Start of Data to use

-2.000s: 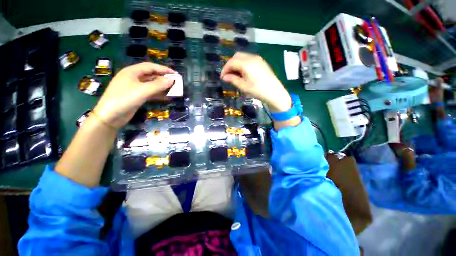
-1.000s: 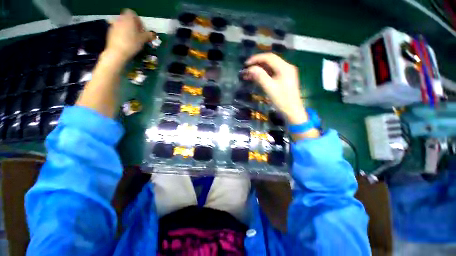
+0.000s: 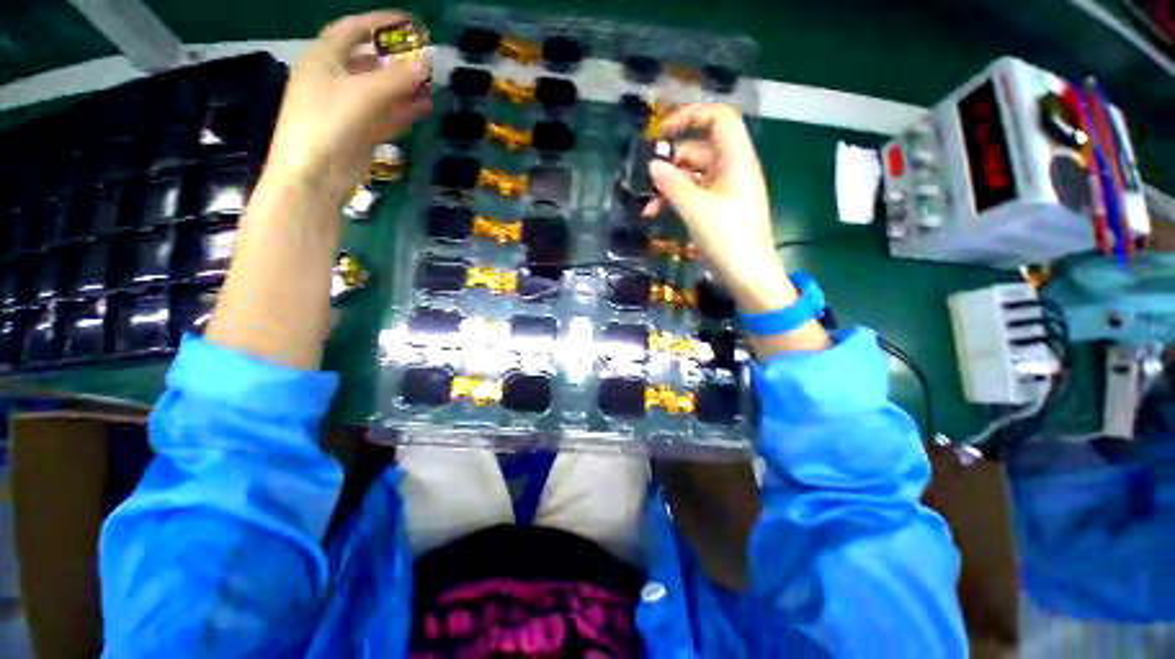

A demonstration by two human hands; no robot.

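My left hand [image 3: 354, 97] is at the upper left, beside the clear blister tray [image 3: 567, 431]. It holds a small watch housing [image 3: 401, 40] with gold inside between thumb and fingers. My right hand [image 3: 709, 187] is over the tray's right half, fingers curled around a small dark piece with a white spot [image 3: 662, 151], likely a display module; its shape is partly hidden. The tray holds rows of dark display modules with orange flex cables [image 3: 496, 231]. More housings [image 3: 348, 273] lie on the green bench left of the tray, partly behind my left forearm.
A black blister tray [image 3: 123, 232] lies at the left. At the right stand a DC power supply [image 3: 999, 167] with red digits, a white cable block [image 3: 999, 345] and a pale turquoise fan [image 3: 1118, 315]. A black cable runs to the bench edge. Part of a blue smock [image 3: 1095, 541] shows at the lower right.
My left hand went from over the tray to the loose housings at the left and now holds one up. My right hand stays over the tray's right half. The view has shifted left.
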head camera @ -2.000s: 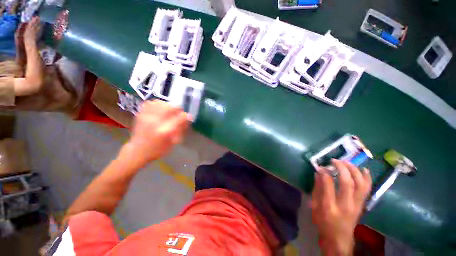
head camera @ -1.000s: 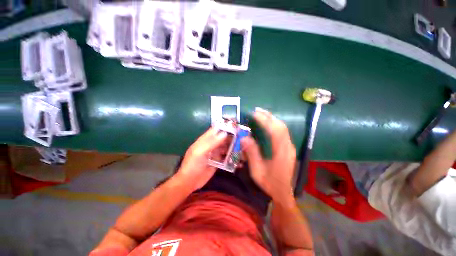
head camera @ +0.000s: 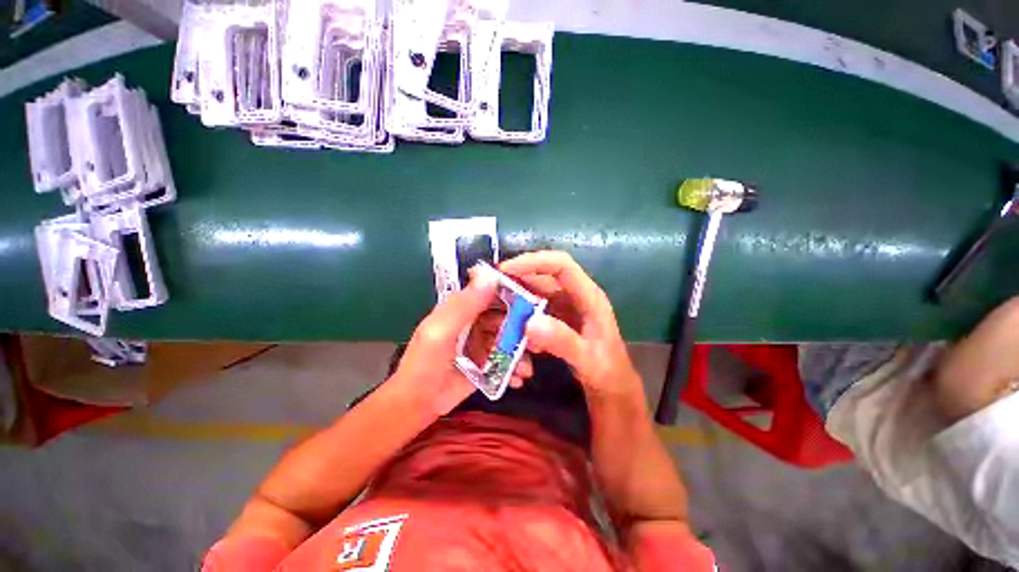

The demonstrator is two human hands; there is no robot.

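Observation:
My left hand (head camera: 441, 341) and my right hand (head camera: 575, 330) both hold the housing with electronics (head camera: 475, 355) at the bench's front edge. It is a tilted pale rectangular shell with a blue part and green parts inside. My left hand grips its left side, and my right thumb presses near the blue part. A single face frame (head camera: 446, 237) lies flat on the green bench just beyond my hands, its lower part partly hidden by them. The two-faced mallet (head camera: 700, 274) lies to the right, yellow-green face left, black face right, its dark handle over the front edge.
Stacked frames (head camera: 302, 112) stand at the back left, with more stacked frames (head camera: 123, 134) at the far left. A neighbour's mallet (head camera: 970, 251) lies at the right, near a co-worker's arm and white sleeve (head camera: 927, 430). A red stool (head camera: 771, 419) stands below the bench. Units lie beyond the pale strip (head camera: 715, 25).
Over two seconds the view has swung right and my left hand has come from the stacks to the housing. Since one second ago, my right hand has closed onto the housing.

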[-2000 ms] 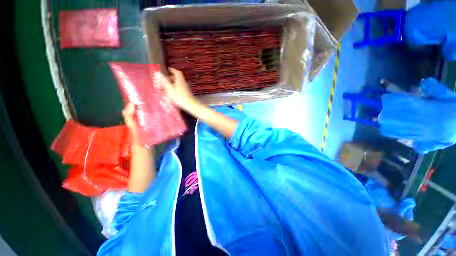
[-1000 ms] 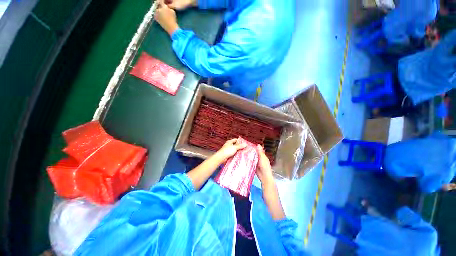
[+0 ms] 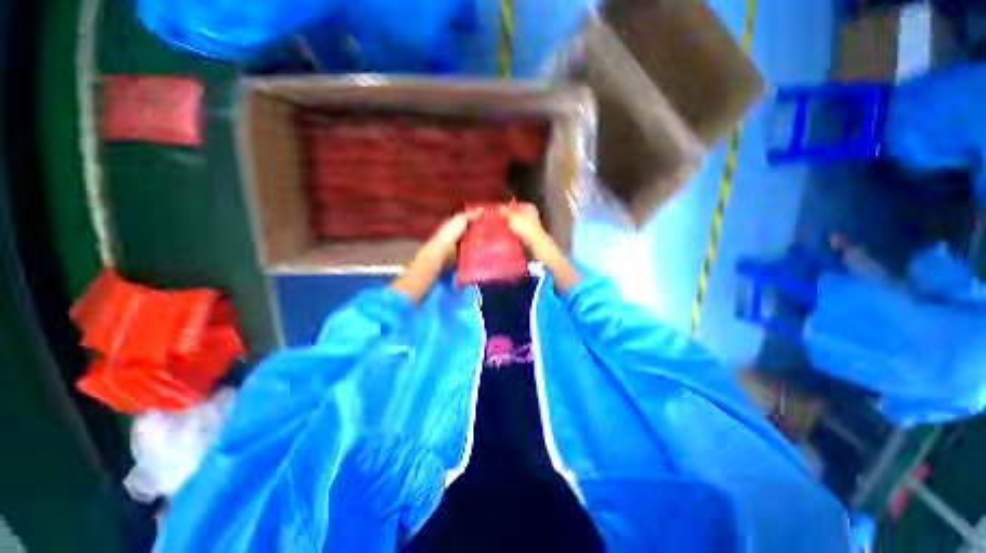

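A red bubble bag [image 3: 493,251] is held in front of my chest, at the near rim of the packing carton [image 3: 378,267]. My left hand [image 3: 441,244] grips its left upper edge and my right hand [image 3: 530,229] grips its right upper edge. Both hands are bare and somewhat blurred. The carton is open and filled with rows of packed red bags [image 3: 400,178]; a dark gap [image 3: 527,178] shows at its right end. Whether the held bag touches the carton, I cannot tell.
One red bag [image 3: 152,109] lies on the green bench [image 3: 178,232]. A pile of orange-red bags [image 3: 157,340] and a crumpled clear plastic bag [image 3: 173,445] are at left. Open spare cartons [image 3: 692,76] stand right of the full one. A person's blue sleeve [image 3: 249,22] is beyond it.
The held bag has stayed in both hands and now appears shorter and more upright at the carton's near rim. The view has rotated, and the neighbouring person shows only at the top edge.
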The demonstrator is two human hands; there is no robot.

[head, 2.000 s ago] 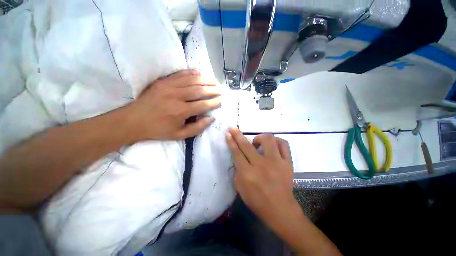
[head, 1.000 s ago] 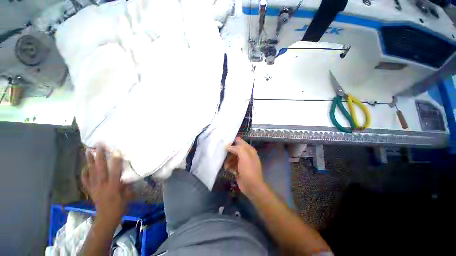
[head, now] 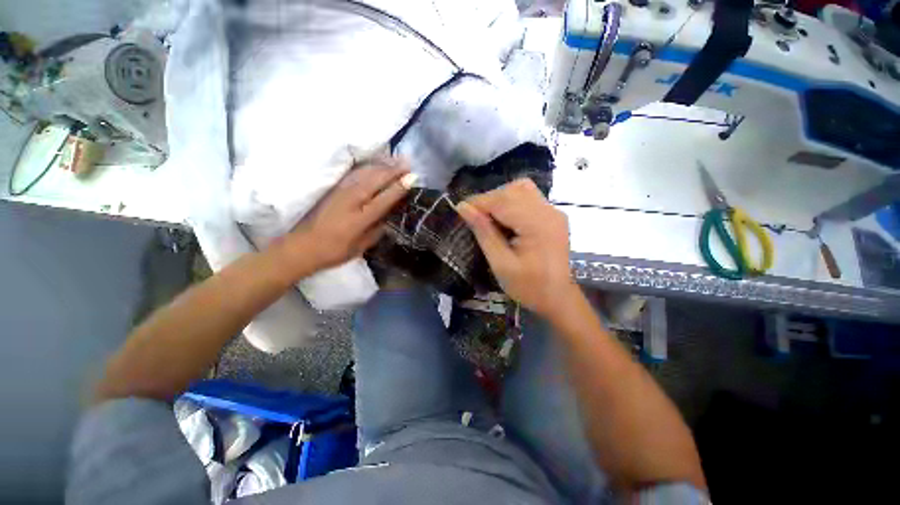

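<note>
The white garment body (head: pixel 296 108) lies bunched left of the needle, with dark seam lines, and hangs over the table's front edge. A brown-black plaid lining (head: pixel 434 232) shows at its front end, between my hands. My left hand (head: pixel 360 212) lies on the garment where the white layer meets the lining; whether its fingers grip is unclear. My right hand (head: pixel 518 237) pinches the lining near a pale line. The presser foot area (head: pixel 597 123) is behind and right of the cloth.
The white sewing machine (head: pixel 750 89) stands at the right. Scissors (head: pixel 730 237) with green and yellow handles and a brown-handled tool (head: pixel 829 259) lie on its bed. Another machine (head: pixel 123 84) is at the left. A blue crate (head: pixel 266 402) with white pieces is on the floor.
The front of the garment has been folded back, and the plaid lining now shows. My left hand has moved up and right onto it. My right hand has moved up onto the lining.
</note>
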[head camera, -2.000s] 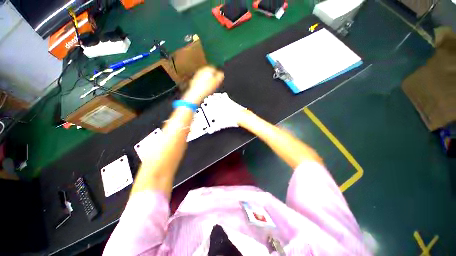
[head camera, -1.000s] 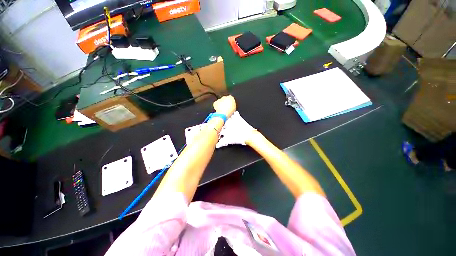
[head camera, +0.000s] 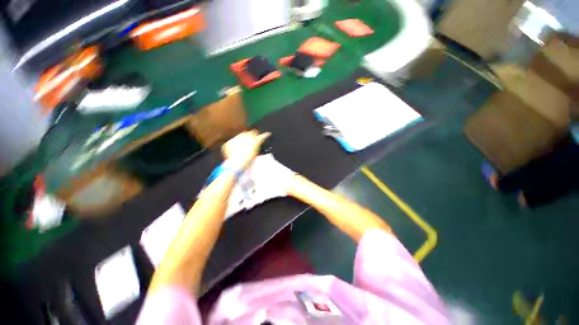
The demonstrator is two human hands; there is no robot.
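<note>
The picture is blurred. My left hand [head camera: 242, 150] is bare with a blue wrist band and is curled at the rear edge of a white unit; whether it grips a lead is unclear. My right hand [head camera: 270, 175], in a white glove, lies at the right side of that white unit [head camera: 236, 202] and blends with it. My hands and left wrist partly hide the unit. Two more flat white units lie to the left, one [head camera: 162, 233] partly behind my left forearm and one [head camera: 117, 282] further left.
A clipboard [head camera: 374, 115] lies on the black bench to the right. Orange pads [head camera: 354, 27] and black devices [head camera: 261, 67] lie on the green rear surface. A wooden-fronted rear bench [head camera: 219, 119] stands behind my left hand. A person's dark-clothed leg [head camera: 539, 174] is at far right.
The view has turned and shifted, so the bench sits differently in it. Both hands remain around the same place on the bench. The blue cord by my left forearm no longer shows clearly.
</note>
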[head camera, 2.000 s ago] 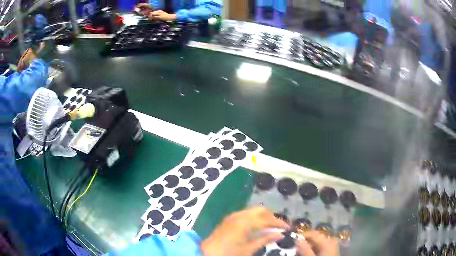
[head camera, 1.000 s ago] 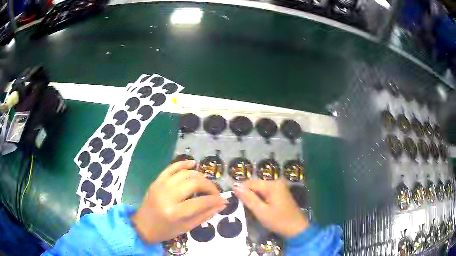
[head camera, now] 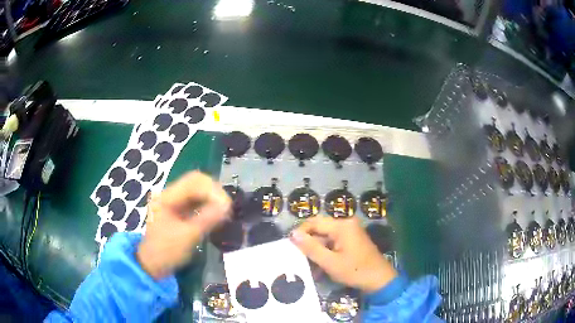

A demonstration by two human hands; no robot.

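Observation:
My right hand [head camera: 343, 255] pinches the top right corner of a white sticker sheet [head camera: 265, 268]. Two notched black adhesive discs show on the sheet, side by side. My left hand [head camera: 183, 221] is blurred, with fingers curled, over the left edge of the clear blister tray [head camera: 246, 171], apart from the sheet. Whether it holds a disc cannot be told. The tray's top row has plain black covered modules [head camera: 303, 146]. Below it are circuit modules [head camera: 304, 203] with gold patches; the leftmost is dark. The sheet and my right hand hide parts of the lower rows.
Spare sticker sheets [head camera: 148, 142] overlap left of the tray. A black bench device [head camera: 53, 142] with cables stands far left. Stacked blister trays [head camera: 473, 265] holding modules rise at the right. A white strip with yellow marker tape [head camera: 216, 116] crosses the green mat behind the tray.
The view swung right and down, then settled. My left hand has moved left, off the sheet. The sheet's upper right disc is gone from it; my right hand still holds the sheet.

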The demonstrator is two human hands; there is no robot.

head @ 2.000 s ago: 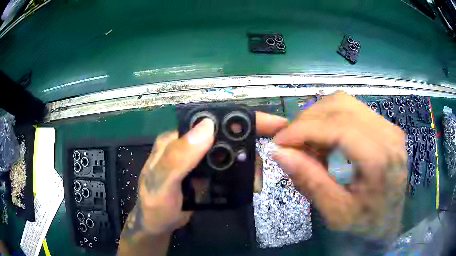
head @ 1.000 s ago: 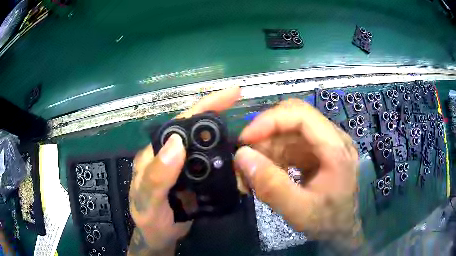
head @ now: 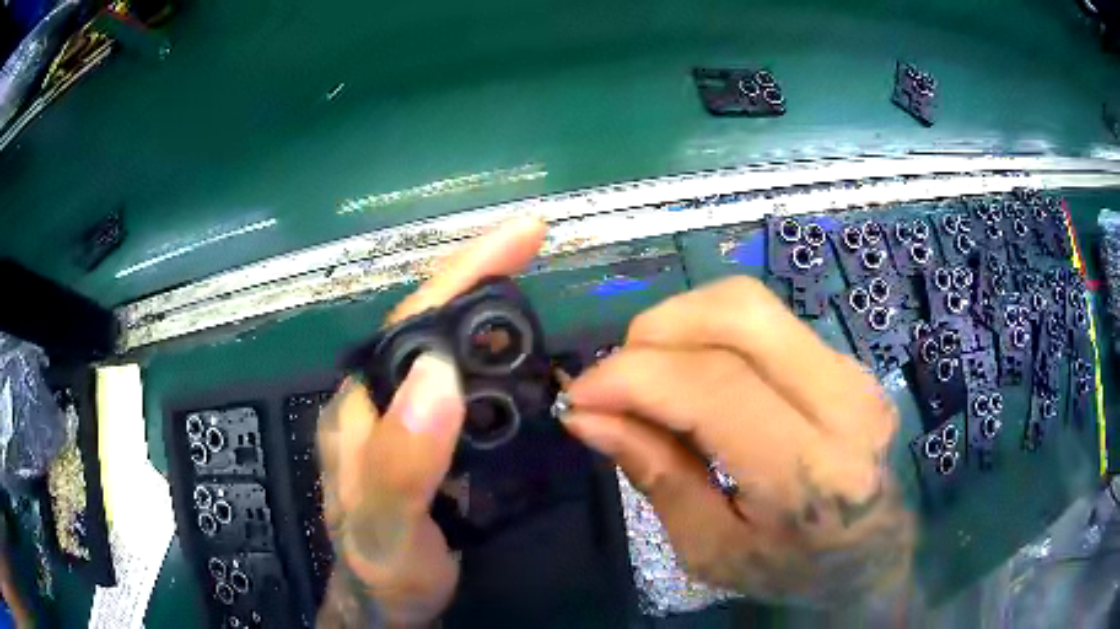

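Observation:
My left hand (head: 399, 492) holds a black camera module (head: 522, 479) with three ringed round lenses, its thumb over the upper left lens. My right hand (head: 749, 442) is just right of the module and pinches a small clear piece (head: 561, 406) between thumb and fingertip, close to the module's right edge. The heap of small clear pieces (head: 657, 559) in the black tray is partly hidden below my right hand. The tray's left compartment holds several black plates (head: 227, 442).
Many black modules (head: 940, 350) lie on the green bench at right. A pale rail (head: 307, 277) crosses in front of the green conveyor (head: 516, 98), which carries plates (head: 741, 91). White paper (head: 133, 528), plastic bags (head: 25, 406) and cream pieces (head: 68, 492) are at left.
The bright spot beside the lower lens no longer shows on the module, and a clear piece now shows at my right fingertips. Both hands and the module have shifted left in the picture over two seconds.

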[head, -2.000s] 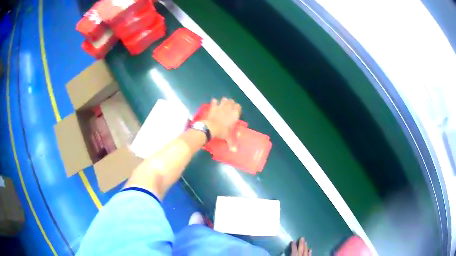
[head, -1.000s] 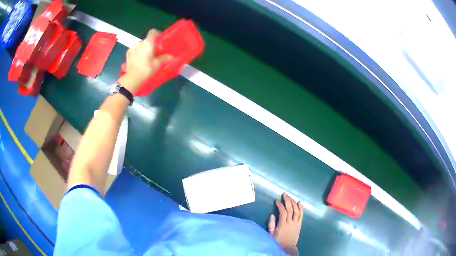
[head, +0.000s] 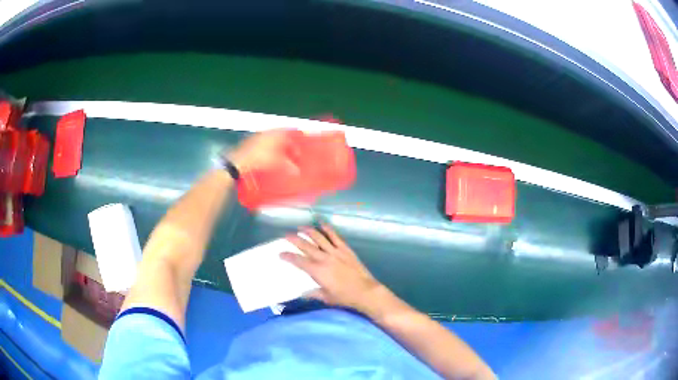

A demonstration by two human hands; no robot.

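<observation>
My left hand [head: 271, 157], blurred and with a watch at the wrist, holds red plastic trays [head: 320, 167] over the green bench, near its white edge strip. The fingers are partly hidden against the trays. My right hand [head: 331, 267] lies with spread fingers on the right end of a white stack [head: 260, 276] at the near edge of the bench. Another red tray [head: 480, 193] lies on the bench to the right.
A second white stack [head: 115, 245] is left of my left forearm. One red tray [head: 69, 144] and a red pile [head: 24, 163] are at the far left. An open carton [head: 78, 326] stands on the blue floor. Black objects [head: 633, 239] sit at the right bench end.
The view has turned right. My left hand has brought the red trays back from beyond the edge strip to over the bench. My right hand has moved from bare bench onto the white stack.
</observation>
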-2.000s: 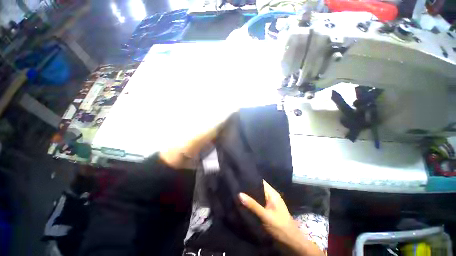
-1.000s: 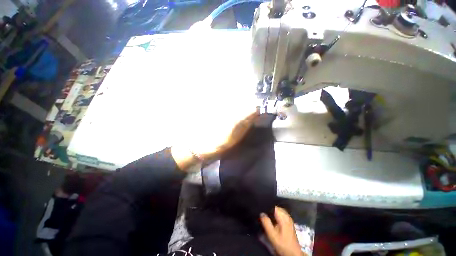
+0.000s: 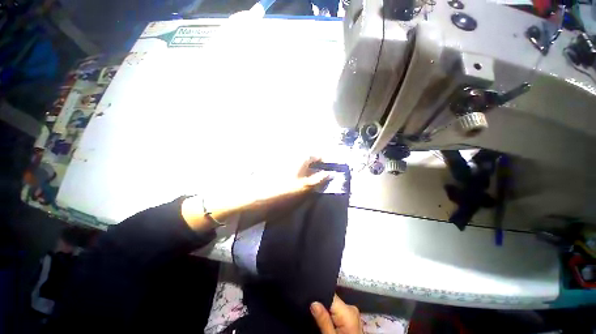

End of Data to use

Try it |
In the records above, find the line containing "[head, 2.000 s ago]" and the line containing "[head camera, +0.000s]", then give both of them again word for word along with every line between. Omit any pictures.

Response to the task |
[head, 2.000 s ago] 
[head, 1.000 s ago] 
[head, now] 

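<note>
The white garment body (head: pixel 296 108) lies bunched left of the needle, with dark seam lines, and hangs over the table's front edge. A brown-black plaid lining (head: pixel 434 232) shows at its front end, between my hands. My left hand (head: pixel 360 212) lies on the garment where the white layer meets the lining; whether its fingers grip is unclear. My right hand (head: pixel 518 237) pinches the lining near a pale line. The presser foot area (head: pixel 597 123) is behind and right of the cloth.
The white sewing machine (head: pixel 750 89) stands at the right. Scissors (head: pixel 730 237) with green and yellow handles and a brown-handled tool (head: pixel 829 259) lie on its bed. Another machine (head: pixel 123 84) is at the left. A blue crate (head: pixel 266 402) with white pieces is on the floor.
The front of the garment has been folded back, and the plaid lining now shows. My left hand has moved up and right onto it. My right hand has moved up onto the lining.
</note>
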[head camera, -2.000s] 
[head camera, -1.000s] 
[head camera, +0.000s] 

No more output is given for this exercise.